也是,呼延身受重傷,八成是坐不住凳子,也站不住的,獨孤淵居然這麽貼心,還吩咐律給他準備軟榻,要是我,我才沒有那麽好心……
正這麽悄咪咪地在心裏嘀咕著,我給自己也盛了一碗粥,剛坐定,鼻端就聞到了一股極為濃烈的鐵鏽一般的血腥味……

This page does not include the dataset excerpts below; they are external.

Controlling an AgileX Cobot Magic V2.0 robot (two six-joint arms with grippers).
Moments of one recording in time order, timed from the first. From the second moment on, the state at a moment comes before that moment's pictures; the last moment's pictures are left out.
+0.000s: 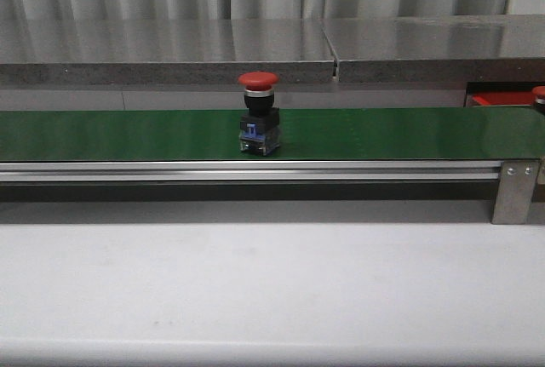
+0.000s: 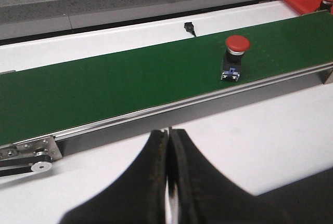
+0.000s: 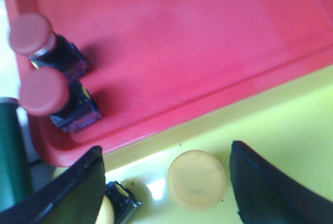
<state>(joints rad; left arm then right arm) -0.20 0.53 -0.77 -0.29 0.80 0.18 -0.49 1.66 -1.14 0.40 0.38 -0.26</state>
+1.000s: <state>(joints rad) -0.20 0.53 -0.77 -0.29 0.80 0.18 0.09 1.44 -1.18 0.28 0.59 -0.27</state>
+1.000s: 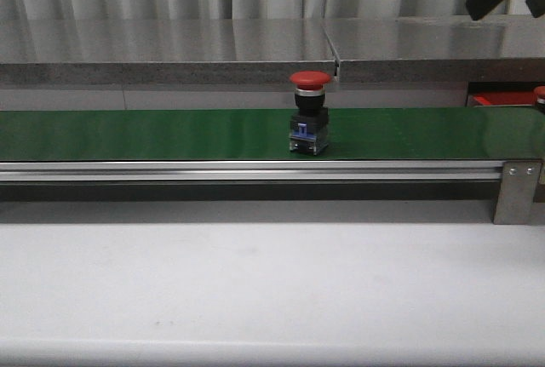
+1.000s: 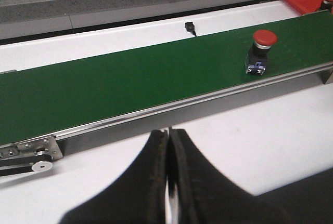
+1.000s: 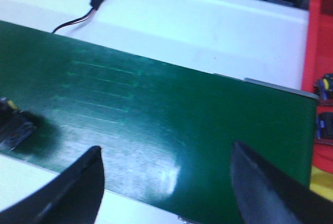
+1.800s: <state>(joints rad) -0.20 0.53 -0.77 -0.29 0.80 0.18 0.26 1.76 -1.50 0.25 1.00 -0.51</state>
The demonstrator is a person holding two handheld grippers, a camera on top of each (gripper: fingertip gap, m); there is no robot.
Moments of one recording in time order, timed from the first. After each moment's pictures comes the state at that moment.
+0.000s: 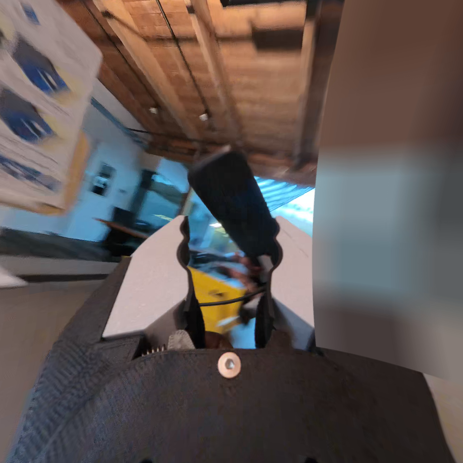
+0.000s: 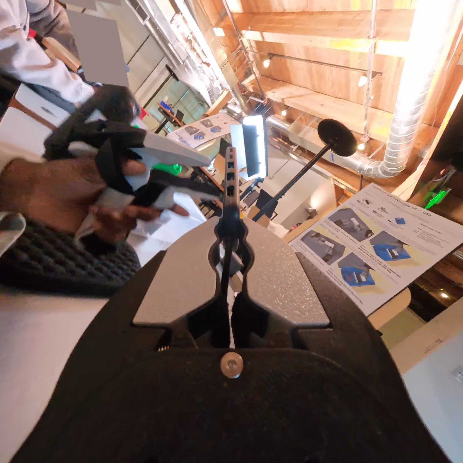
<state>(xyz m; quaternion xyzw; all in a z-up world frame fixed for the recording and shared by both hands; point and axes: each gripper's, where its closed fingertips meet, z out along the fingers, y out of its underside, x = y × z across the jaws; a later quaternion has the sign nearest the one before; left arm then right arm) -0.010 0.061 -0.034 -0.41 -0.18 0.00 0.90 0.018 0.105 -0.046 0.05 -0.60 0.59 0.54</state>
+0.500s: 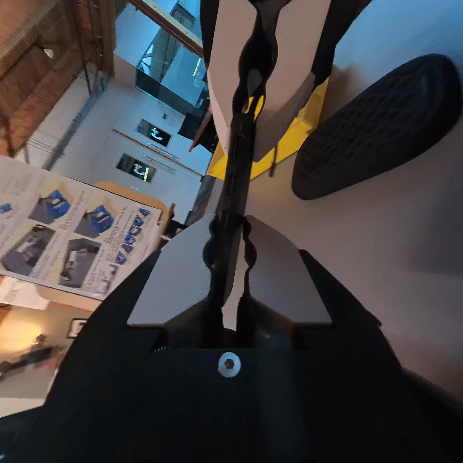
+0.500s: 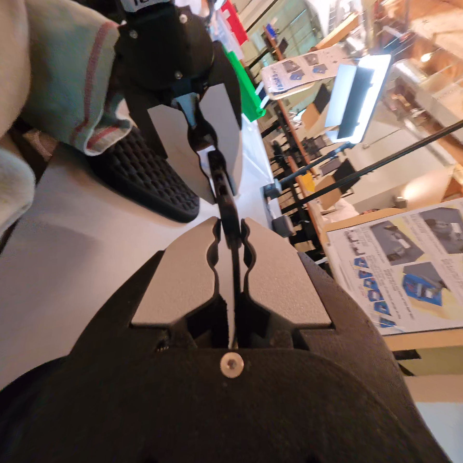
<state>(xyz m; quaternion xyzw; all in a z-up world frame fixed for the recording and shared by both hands) 0.002 0.096 -0.119 -0.73 0.17 0.47 0.47 0.029 0.120 -0.104 0.14 -0.76 0.47 0.43</state>
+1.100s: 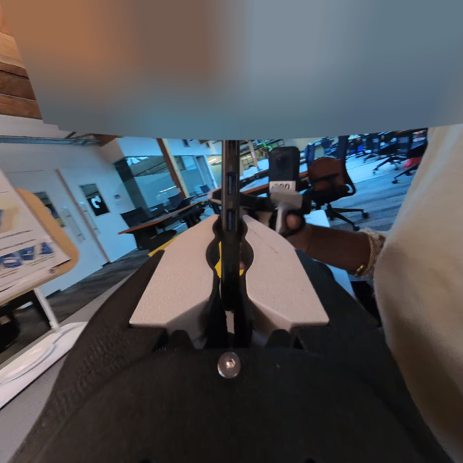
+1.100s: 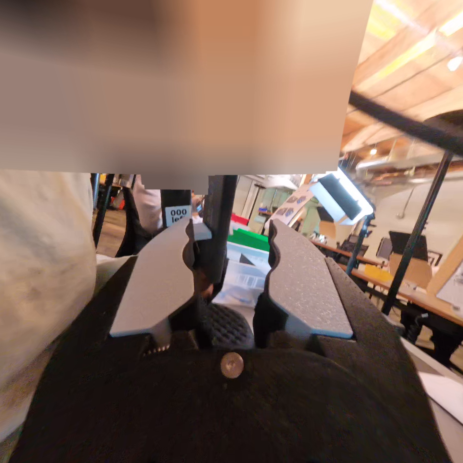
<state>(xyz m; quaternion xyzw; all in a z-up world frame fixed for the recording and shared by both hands) 0.036 0.092 -0.071 -0.59 0.08 0.18 0.78 0.042 0.110 -0.056 0.05 -0.53 0.82 0.21</state>
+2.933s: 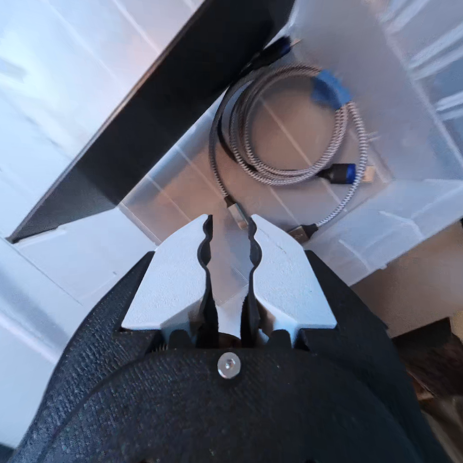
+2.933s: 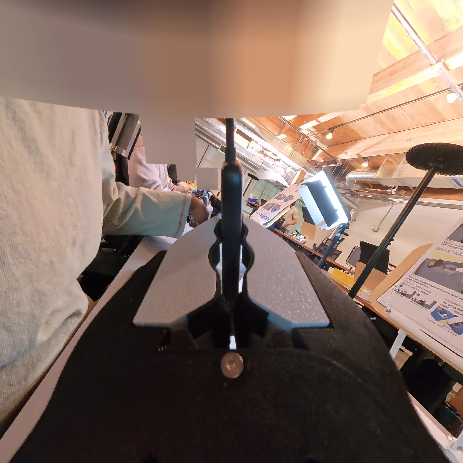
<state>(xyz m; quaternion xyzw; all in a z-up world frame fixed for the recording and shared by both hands) -0.119 -0.247 -0.237 -0.90 -0.41 0.09 0.11 0.052 0.150 -0.054 0.10 -0.55 0.78 0.28</state>
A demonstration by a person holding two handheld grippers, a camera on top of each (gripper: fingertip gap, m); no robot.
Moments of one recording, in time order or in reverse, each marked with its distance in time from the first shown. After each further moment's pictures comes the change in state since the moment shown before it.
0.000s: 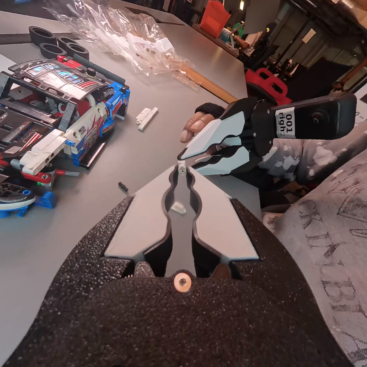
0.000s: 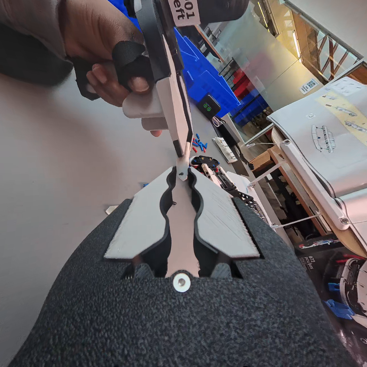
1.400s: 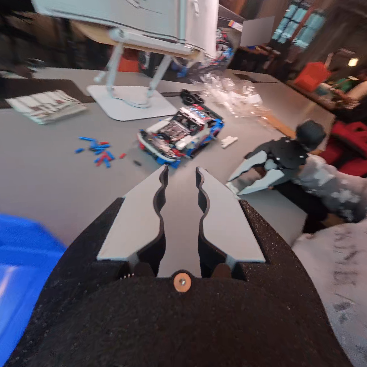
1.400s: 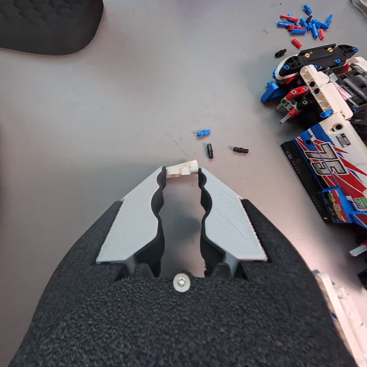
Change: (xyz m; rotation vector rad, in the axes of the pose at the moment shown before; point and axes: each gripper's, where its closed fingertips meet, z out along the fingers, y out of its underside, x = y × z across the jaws) left arm -0.055 -0.019 -0.182 0.196 -0.493 -0.048; right arm -0.060 0.057 0.000 -0.369 -0.466 0.442
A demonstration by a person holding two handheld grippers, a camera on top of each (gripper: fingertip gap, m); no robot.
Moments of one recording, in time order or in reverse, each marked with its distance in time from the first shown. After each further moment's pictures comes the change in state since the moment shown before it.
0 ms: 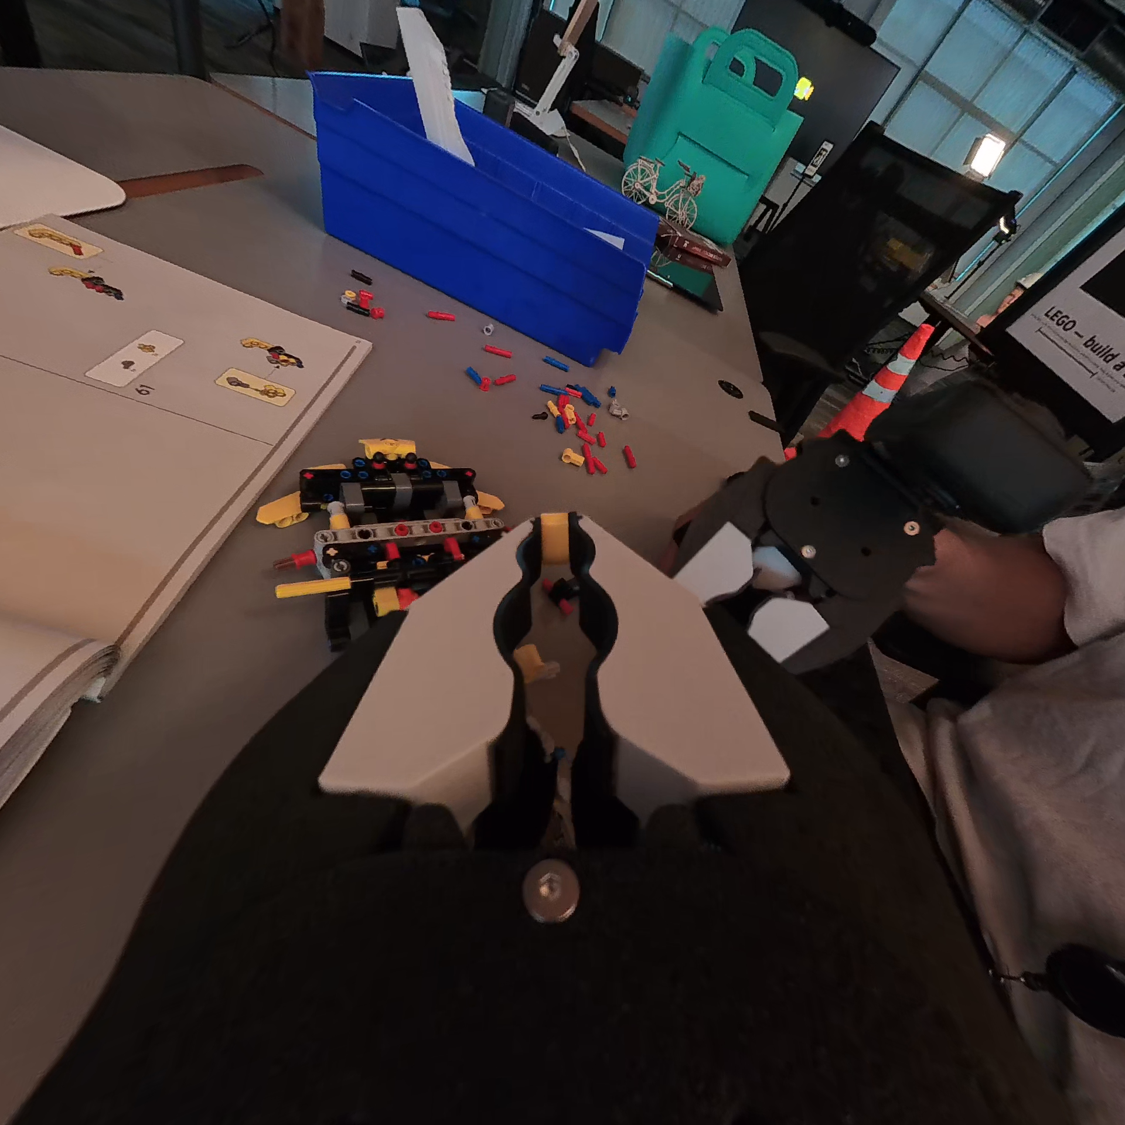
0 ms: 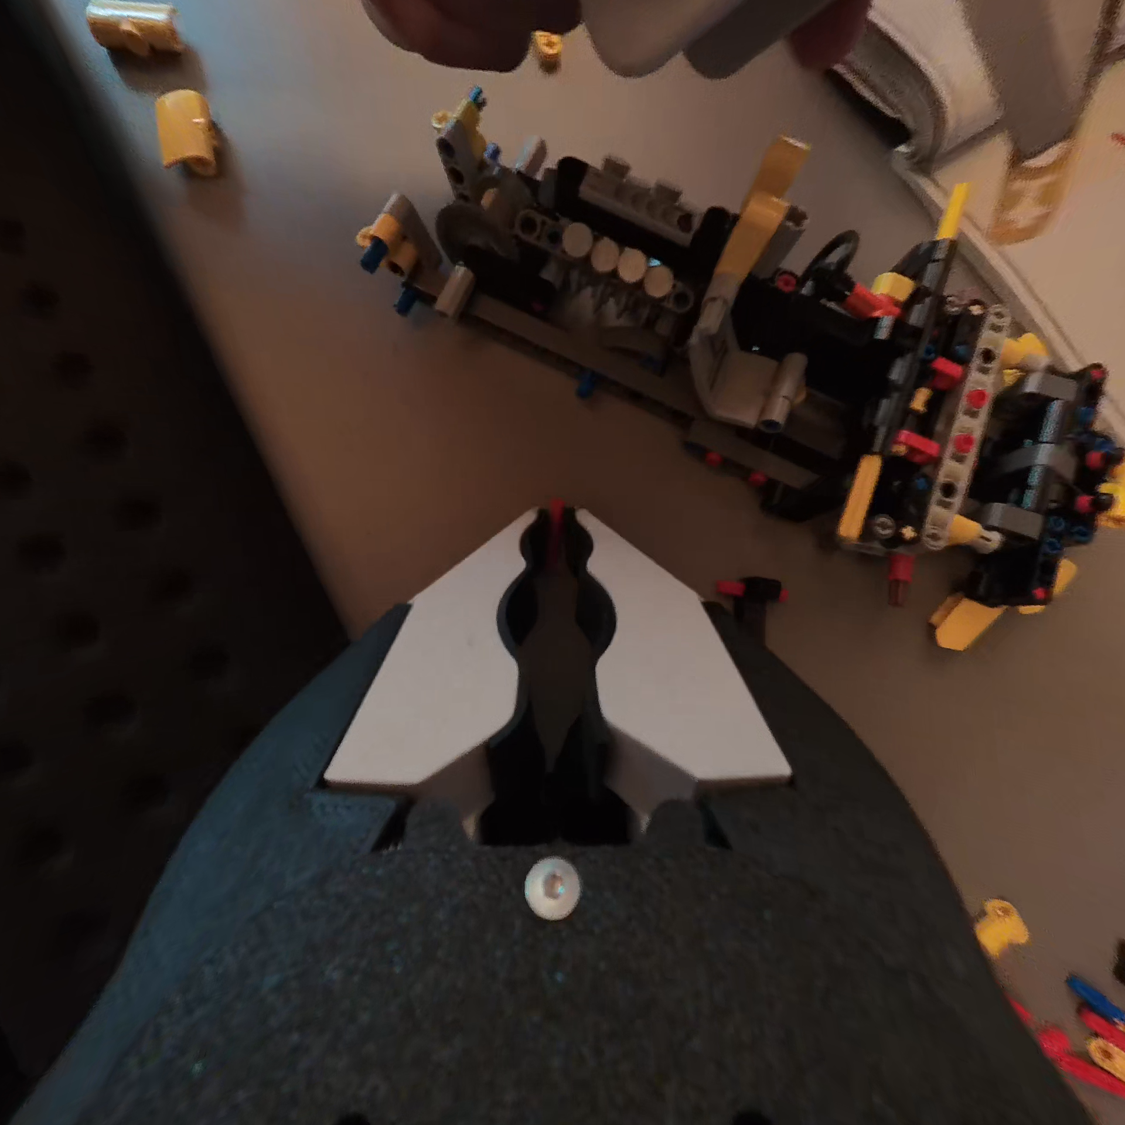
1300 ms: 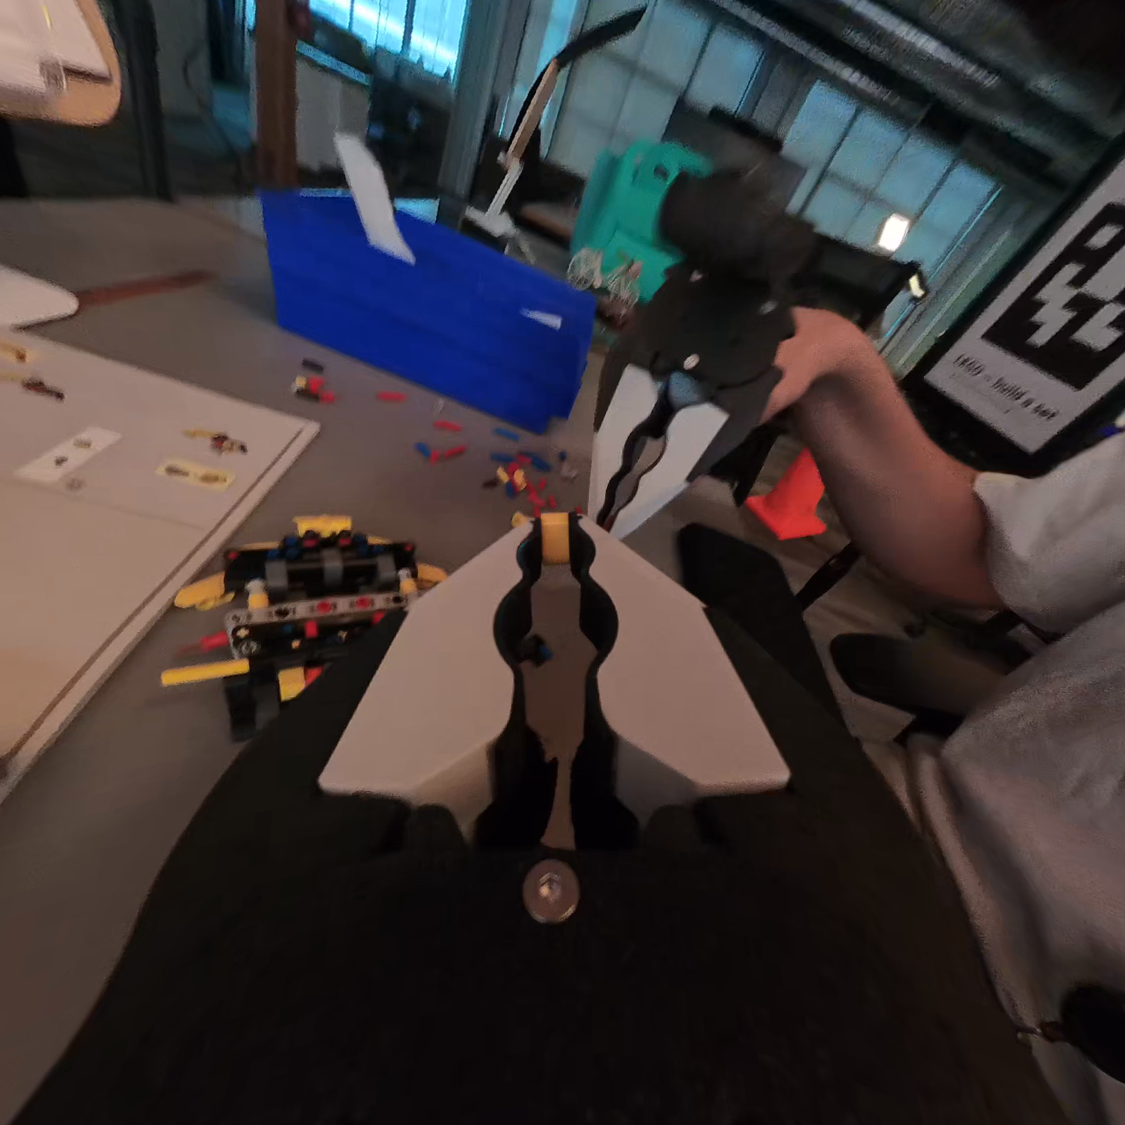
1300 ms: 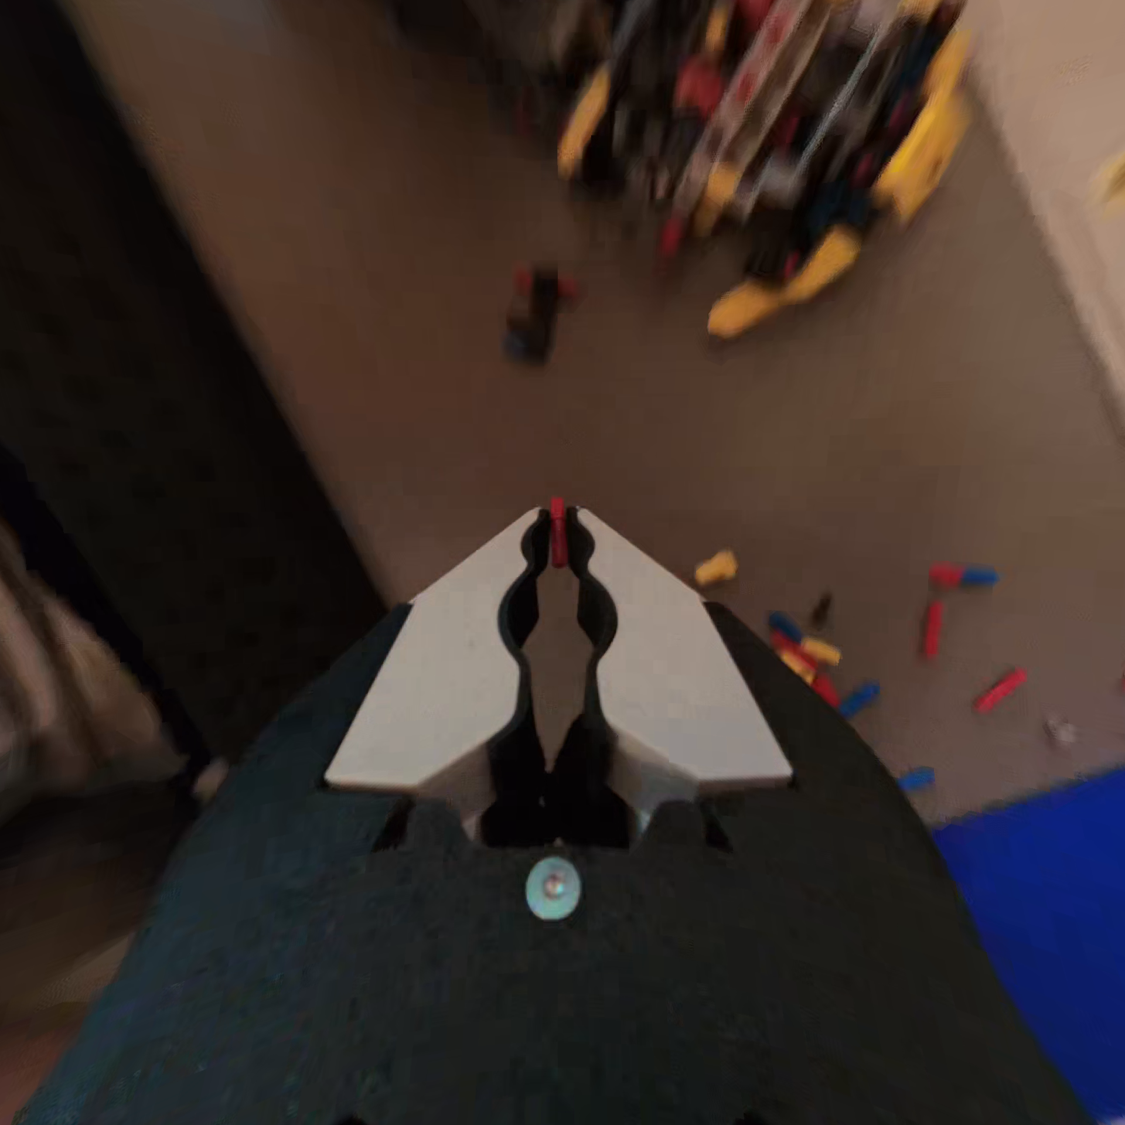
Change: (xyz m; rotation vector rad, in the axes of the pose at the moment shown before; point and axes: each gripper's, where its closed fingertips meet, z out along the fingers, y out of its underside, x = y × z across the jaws) left arm 0.028 -0.017 0.008 0.125 0.070 0.044; right arm 0.077 0.062 -0.094 -0.362 -0.168 0.028
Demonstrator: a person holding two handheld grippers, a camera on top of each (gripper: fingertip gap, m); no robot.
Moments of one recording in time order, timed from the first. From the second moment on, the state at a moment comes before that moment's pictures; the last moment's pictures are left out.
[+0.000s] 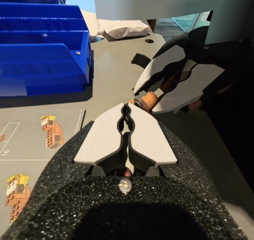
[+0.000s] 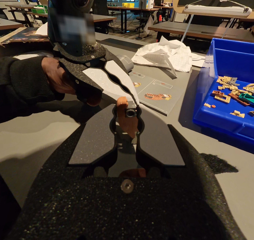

我剛抬眼,就看見一身黑色衣衫的呼延,臉色極為蒼白地勉強邁步走了進來。我知道他身受重傷,卻看見他依舊強撐著儀態,冷冰冰地抿著嘴唇,一步一步略微顯得艱難地走過來,肩背挺直,未免也替他覺得累。
有時候人活著那麽累,可不就是因為要強撐著一股姿態?又沒人逼他,在這裏,又不是都像獨孤琴一樣,時時刻刻都要求呼延保持著他的冷淡和風姿……還擺不清自己的位置麽?
律搬著一張軟榻過來了,獨孤淵喝了一口粥,淡淡地抬眼看著呼延,道:“坐。”
呼延這回倒沒有強撐著了,麵色蒼白而又極其艱難地坐下,有深黑色的顏色自他身上的衣服上洇濕出來,我在一旁看著,差點連粥都喝不下去了,一臉的唏噓。
他受的傷看來真的很重,稍微動一下傷口就一副裂開了的樣子。可呼延不是自己本身實力就很強勁麽?他又是天生的戰士修羅一族的,怎麽可能連自己修複傷勢的能力都沒有了。
獨孤淵目光不轉,卻低低地對我道:“鎮魂鞭傷及靈魂,並非一般的皮肉之傷。”
呼延臉色蒼白,眸光卻像是刀子一般,冷冷地看著我,開口的聲音也是那般清冷:“你知道葛淩的身體裏如今並不是他的靈魂。”
我霍然站起身來!
呼延怎麽可能會知道!
就連我都無法確定,葛淩是不是真的被宗隱控製了,可呼延卻一副篤定的口吻直接向我陳述,而並非是發問……
獨孤淵不動聲色地拉了我一把,我悻悻地坐下,獨孤淵才淡淡地開口,道:“妄議王夫,你好大的膽子。”
呼延吐了一口氣,冷笑一聲,搖了搖頭,道:“二公子,如今你就不必再試探我了。”